The Smart series uses a house style for its publications. The aim, according to the introduction written by David Frith, the ‘smartmaster’ (sic – or maybe that should be ‘sick’!)is to increase the reader’s self awareness “by developing your understanding attitudes and behaviour and by giving you the tools to challenge the status quo in your organisation”.

So what’s new? Most management books would say the same. In fact Ms Caracciola has borrowed liberally from almost every guru on the wide subject of teams but I could find very little original thought in the content. The format is original if you had not met the Smart stuff elsewhere. To be honest I found it irritating. There are ‘Smart’ quotes usually only attributed to an author without full references or acknowledgement (no bibliography)There are ‘smart’ things to know, ‘smart’ people to refer to (where ? -see above) and ‘killer questions’. These latter came over to me as pedestrian. For example, “is it true that we can devolve authority but not responsibility?” Interesting lead in to a discussion but it is not followed up. These ‘smart’ bits are dressed up in cutesy guises- as a clipboard or a dartboard- but that does not disguise their essentially mundane quality.
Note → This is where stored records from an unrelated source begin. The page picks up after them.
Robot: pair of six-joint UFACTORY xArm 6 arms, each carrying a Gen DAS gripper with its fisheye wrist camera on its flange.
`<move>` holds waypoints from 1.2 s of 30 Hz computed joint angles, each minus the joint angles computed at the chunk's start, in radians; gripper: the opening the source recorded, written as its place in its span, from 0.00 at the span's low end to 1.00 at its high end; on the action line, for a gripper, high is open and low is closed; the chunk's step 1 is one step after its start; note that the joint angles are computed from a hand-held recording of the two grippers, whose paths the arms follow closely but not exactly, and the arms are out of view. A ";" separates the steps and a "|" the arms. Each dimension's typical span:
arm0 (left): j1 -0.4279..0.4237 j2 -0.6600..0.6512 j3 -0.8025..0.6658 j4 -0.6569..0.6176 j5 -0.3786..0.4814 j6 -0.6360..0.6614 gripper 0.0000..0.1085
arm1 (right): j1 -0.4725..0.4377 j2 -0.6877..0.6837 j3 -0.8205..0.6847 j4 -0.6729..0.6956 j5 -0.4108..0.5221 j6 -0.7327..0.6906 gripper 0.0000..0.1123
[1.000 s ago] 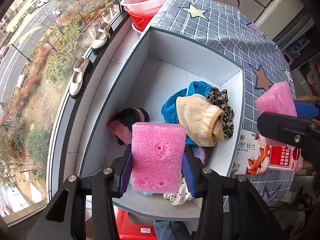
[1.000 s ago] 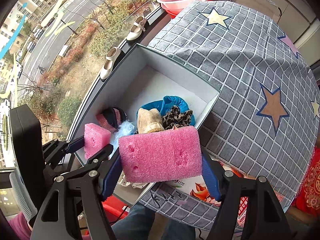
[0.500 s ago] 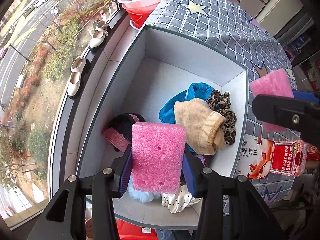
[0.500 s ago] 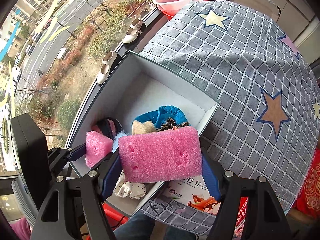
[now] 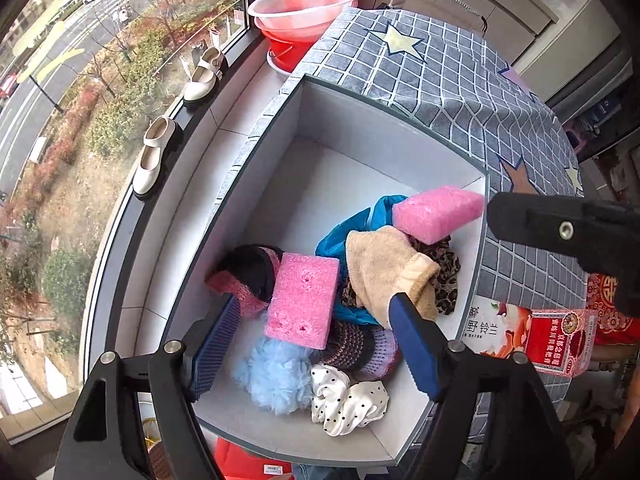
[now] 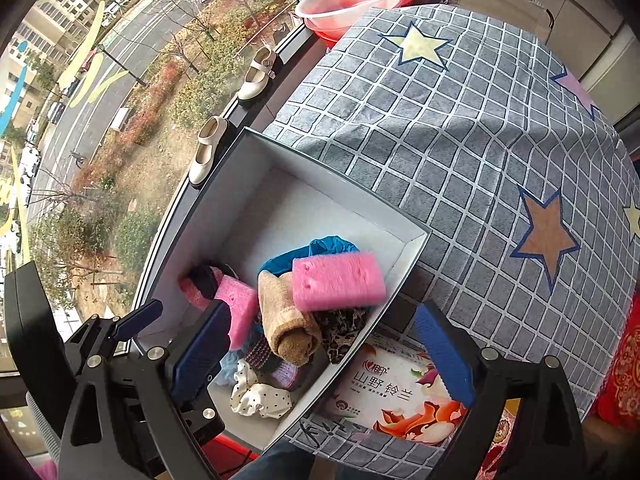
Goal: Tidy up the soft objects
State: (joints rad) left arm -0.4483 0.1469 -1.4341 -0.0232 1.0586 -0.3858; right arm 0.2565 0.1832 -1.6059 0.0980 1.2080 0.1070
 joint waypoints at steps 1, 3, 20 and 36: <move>-0.002 0.002 -0.004 0.010 0.007 -0.003 0.74 | -0.002 0.003 -0.003 0.007 0.011 -0.003 0.86; -0.008 0.011 -0.017 0.032 0.027 -0.012 0.74 | -0.006 0.013 -0.014 0.015 0.040 0.002 0.91; -0.013 0.010 -0.019 0.061 0.058 -0.032 0.74 | 0.005 -0.027 0.029 -0.005 0.046 0.012 0.91; -0.036 -0.032 0.029 0.040 0.076 0.005 0.74 | 0.010 -0.063 0.064 -0.014 0.051 0.041 0.91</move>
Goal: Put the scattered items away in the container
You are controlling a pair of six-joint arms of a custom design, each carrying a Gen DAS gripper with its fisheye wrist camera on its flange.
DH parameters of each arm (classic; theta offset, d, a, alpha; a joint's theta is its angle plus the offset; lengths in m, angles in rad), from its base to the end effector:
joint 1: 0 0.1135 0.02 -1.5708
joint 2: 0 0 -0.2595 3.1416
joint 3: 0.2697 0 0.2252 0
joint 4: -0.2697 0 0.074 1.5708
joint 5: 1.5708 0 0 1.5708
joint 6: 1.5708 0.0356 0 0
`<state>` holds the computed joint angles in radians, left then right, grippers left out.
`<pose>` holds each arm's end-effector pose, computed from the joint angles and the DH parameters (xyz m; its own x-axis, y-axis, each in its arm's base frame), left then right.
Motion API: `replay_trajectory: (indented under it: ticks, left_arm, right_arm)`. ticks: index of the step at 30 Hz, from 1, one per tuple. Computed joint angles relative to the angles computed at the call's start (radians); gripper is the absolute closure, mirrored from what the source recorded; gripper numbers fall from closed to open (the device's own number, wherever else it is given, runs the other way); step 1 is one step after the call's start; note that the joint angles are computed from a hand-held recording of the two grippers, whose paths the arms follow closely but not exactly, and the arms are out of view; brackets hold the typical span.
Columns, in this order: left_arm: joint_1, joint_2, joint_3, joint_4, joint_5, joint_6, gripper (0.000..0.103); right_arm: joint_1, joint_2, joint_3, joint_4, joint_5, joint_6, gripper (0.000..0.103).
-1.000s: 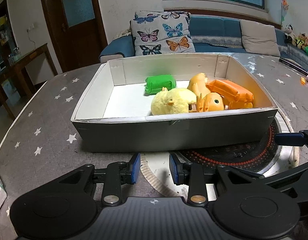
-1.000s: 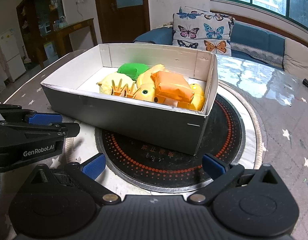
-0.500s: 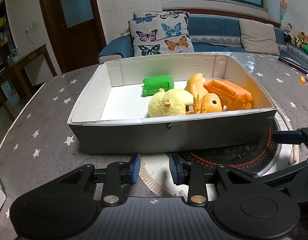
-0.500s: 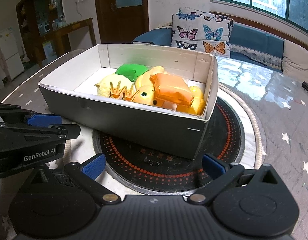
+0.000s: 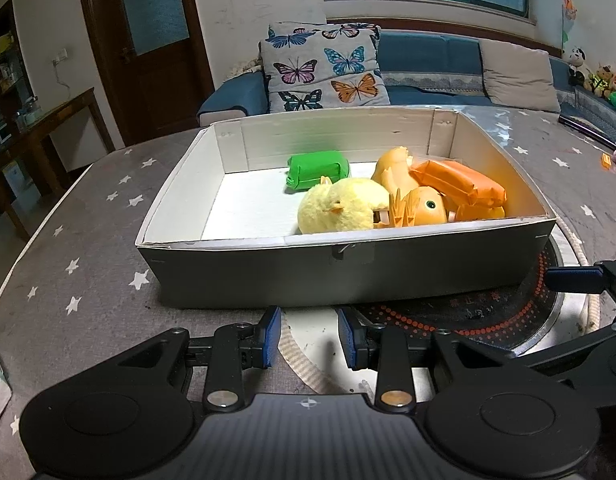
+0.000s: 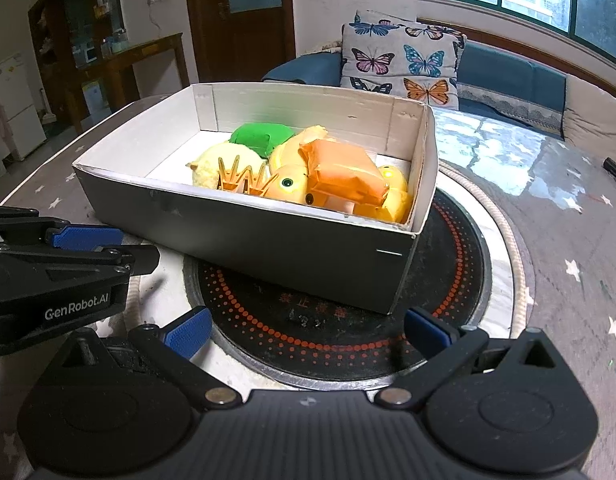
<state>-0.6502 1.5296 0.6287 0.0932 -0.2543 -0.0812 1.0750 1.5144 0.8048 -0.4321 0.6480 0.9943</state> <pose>0.2172 -0.1539 0.1615 -0.6096 0.3650 -0.7036 0.3994 0.9082 0.1251 0.1387 0.2112 0.1836 -0.7236 0.0672 -0.6870 0.0456 0.9977 0.0496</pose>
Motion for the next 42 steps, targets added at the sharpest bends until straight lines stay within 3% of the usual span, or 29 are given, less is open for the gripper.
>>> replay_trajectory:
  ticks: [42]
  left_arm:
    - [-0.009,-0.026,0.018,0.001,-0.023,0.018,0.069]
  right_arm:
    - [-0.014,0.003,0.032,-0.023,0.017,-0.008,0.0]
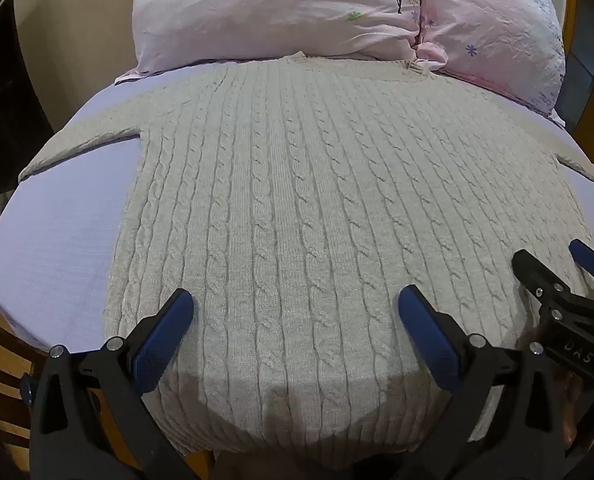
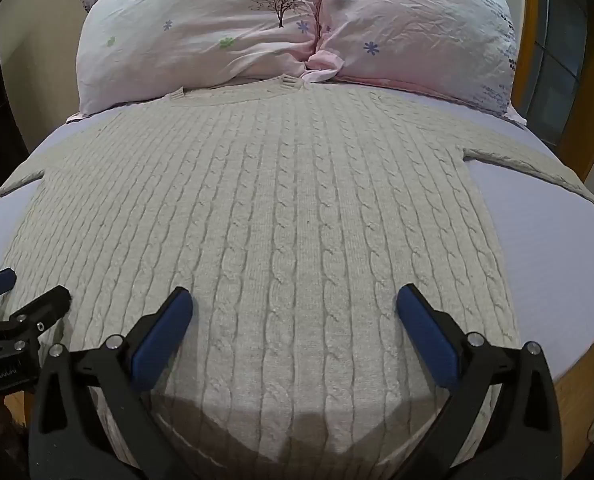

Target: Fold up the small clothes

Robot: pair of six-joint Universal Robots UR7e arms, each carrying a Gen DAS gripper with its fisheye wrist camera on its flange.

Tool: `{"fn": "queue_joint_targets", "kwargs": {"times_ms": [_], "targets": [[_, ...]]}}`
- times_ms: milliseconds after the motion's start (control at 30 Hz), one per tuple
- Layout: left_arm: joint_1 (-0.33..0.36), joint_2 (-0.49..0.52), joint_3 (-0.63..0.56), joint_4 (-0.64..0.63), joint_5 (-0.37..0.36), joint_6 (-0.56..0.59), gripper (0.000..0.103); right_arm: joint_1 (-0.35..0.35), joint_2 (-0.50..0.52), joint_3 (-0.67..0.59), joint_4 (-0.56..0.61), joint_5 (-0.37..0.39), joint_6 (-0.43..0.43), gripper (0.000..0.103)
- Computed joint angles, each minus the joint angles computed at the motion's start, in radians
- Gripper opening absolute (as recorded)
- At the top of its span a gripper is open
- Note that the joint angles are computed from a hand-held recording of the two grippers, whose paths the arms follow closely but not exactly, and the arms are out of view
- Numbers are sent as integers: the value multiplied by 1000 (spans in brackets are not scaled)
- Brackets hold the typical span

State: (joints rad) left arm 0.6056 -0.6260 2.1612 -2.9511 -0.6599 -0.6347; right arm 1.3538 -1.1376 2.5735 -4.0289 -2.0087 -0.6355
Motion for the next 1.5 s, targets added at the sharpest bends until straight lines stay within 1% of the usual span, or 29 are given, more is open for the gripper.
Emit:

All in all it seemed to me that the author swallowed or had had injected a whole slew of expert advice on the subject. Maslow, Kolb, Myers-Briggs, Belbin –you will find them all here compressed into handy and concise notes. You may find that useful when trying to remember which said which. Similarly there is a quick scoop around NLP. The author has attempted to fit them all into the ‘smart’ formula but without revealing her own stance or recommendations.

To my mind Virginia Satir is one of the best and clearest of teachers of communication (not quoted in the chapter of that name in this book!). She emphasises the importance of being ‘congruent’in good communication. I understand that: to say what you believe and to believe what you say. Somehow this author gives the impression of having skimmed the surface of cups and cups of great material and given us only the skin. I hate boiled milk!